Outside the West Wing, Republican primary voters delivered a separate signal the same week. In Texas, Attorney General Ken Paxton defeated Senator John Cornyn in a runoff that Trump had endorsed, a result the White House cited inside the cabinet meeting as evidence that Trump’s coalition remains intact heading into November. Polling tells a more uncertain story. A Washington Post analysis published Wednesday described Trump’s approval on both Iran and the economy as sliding, and earlier surveys by CBS News and YouGov found that a majority of Americans believe the administration overstates the strength of the economy.
The president closed his opening remarks with a familiar boast. “This team has achieved more than most other administrations achieve in 8 years,” he said. He then reminded reporters that he had once let every cabinet member speak, and that the meeting had run four or five hours. “It was a little much,” he said, “according to reports.”

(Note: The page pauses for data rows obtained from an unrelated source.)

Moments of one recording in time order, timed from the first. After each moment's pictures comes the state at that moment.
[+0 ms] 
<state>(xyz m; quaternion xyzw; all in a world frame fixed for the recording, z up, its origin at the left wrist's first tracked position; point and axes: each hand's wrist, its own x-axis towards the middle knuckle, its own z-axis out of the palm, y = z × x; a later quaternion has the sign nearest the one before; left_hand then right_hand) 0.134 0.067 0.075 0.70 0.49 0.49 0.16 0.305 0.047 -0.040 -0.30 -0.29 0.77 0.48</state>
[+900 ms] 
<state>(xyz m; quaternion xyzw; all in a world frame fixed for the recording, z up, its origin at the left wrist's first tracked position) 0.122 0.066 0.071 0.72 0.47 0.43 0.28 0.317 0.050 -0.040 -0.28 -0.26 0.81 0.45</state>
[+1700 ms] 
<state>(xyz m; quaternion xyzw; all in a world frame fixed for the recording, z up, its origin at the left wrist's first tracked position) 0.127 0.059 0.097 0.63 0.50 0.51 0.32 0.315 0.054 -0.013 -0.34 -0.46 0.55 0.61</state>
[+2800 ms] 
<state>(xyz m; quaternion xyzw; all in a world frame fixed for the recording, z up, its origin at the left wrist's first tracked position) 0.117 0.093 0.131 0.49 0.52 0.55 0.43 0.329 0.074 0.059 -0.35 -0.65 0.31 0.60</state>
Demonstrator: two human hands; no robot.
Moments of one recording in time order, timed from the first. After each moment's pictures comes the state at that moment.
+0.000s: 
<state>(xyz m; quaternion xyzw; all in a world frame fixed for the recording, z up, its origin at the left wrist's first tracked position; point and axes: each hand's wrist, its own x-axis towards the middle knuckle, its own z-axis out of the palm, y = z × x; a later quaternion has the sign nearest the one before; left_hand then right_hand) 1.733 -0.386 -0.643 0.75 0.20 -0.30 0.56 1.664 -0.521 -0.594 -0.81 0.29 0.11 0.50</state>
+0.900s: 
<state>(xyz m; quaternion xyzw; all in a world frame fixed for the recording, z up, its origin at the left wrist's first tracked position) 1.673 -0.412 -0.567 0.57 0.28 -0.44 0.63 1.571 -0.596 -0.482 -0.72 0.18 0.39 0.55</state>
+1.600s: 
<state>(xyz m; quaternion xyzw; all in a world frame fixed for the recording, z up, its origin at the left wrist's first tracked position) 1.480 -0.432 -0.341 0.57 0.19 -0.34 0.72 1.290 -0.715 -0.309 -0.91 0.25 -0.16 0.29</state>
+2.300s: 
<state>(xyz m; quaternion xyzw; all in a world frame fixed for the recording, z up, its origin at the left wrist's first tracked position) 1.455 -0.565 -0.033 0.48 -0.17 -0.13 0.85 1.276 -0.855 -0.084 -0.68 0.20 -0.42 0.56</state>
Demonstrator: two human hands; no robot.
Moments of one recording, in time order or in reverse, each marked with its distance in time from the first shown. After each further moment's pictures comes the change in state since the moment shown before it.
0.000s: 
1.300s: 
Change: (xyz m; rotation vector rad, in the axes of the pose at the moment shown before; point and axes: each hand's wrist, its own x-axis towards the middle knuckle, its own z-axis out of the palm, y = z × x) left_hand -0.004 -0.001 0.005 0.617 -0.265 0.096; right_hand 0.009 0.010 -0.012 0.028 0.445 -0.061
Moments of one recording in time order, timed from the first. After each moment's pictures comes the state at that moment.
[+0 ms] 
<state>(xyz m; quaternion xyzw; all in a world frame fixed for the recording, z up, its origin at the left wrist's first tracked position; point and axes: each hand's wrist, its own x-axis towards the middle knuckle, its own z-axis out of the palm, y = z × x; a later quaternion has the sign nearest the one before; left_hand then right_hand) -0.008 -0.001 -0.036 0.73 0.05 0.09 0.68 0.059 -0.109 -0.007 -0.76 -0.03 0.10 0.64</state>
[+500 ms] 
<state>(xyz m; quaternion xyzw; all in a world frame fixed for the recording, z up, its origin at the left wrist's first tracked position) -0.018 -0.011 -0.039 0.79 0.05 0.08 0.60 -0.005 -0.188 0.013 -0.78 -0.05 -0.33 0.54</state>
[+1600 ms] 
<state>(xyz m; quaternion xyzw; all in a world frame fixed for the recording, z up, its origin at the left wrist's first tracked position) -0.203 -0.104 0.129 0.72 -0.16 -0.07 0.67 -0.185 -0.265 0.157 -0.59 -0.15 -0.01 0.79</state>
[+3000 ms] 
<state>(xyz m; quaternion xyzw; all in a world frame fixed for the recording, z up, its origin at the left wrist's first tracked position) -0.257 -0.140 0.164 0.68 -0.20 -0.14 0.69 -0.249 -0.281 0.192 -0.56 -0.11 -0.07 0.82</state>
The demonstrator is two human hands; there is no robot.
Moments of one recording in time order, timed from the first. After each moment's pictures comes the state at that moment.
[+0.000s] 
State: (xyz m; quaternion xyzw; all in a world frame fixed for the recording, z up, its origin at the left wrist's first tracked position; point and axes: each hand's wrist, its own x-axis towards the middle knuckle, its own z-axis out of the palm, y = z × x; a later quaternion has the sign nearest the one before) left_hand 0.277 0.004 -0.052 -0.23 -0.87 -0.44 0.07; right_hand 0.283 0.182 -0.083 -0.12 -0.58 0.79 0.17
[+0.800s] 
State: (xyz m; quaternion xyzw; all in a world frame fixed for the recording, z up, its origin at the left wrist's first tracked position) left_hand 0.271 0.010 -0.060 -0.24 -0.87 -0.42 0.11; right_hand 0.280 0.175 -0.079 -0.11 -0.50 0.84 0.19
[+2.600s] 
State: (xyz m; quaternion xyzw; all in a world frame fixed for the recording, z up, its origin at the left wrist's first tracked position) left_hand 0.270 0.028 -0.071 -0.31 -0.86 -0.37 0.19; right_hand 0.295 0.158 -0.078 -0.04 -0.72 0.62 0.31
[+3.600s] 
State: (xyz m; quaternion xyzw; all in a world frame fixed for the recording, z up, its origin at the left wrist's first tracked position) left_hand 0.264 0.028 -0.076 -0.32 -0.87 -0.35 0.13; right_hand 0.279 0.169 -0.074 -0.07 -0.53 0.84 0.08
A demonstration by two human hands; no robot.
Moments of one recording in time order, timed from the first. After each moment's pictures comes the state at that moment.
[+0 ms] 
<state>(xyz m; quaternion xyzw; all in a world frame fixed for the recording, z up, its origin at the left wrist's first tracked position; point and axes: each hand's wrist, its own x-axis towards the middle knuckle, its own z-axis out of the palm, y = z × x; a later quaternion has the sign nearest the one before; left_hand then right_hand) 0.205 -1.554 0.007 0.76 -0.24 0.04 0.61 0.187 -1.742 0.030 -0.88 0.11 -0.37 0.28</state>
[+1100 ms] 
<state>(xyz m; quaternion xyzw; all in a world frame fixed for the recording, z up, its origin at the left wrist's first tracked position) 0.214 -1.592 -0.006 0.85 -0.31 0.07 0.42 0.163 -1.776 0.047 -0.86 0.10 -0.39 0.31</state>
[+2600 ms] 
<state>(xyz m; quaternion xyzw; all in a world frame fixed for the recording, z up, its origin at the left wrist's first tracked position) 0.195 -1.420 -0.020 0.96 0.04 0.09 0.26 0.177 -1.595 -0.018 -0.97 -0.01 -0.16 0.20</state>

Whether the fraud task force becomes the centerpiece of a midterm message or a transition story for an administration absorbing political pressure on prices is a question Wednesday’s meeting did not resolve. What it did establish is that Trump’s team, per news reports, has decided that the answer to declining numbers on the economy is a more aggressive case that the savings are coming, the cheaters are being caught, and the political weather, like the literal one over the Catoctin Mountains, can wait.